CBCT manufactures have focused on the reduction of artefact with the development of new image data processing methods and MAR algorithms [9,10,11,12]. In the present study, MAR showed a positive influence only on CBCT images of dental alloys with a significant reduction of artefact expression. This represents a reduction of grey value variability and greater homogeneity of the image [14], which suggests a real metal artefact reduction. The fact that MAR did not reduce artefact expression in the presence of gutta-percha could be explained because this material did not produce enough image artefact to be significantly reduced by MAR. The atomic number of the main components of dental amalgam alloy are 47 (silver) and 80 (mercury) and Al-Cu alloy are 29 (copper) and 13 (aluminium), while gutta-percha is composed of a portion of zinc oxide (atomic number of zinc is 30) and isoprene rubber with a very low atomic number. Additionally, the physical densities of the cylinders used in this study were 10.6, 7.7 and 2.6 g/mL for dental amalgam alloy, Al-Cu alloy and gutta-percha, respectively. Different types of MAR algorithms should be developed to reduce artefact expression even when intermediate density materials of high atomic number are present, considering that image artefact arising from gutta-percha has shown to reduce the diagnostic accuracy of CBCT in the detection of dental root fractures [8]. Importantly, manufactures disclose limited information on the operation of algorithms.

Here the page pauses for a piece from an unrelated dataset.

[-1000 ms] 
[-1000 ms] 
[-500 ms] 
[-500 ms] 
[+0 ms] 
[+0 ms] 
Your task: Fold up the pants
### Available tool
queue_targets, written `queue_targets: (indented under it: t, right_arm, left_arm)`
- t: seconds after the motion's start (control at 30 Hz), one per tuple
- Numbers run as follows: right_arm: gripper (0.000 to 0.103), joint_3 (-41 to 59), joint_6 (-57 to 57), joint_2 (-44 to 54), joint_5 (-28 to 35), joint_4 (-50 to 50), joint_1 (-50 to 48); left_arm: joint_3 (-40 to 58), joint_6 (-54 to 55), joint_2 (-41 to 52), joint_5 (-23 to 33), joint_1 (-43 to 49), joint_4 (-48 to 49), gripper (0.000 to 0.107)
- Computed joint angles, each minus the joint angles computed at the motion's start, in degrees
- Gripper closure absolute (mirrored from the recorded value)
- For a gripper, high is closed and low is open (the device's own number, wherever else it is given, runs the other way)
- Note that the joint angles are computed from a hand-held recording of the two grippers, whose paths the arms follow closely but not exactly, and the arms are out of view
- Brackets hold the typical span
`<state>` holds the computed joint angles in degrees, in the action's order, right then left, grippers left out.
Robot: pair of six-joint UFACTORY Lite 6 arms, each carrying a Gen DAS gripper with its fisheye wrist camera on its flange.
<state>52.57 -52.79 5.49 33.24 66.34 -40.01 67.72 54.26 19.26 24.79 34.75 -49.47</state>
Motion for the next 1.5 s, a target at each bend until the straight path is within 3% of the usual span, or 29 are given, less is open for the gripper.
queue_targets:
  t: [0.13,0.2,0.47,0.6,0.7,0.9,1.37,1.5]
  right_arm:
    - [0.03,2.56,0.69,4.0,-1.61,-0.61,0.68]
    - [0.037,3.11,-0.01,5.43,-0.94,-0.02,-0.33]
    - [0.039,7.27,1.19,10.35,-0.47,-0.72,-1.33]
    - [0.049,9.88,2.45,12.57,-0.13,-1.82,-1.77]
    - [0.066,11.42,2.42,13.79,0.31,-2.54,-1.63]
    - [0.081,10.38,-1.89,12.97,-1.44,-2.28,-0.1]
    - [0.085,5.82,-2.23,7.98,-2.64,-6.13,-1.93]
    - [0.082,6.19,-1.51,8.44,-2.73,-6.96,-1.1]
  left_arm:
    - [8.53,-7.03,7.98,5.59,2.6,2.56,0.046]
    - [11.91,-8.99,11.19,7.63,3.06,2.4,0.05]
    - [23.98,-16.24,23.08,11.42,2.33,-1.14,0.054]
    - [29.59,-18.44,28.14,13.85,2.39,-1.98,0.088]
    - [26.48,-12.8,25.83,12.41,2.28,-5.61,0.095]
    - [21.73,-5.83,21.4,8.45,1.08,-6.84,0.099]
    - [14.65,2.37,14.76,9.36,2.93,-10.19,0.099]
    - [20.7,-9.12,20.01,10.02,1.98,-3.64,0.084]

Bechara et al. [11], Bechara et al. [12] and Bezerra et al. [6] have found similar results when assessing MAR in the presence of a metallic sphere within the imaging phantom. However, the assessment was restricted to a single area adjacent to the sphere whose composition was not revealed. Considering the clinical importance of evaluating the entire area adjacent to the artefact source because CBCT image degradation can extend in all directions, the present study had six ROIs around the object of study.

The application of MAR algorithm on CBCT scans leads to an increase in the reconstruction time. According to the instruction manual provided by Vatech, the manufacturer of Picasso Trio CBCT unit, the extra time can be twice as long when MAR algorithm is activated. It is important to highlight that, in this particular CBCT unit, the MAR algorithm has to be selected prior to image acquisition at no specific level. Therefore, when dense materials of high atomic number are in the field-of-view, the use of MAR algorithm should be indicated to improve image quality.

Scientific studies that evaluate MAR on CBCT images of different dental materials are scarce in the literature. The evaluation of the isolated effect of MAR on CBCT scans of dental amalgam alloy, gutta-percha and Al-Cu alloy was only possible, in the present study, because many interfering factors were controlled in vitro. Caution should be used when extrapolating the results of a laboratory study on CBCT grey values to a clinical situation because each patient interacts differently with the X-ray beam.

Conclusion

MAR should be used on CBCT scans of objects containing dental amalgam and Al-Cu alloys due to its efficacy in reducing image artefact. Conversely, MAR is not recommended in the presence of gutta-percha, because this would represent an increase in the reconstruction time without improving the image quality.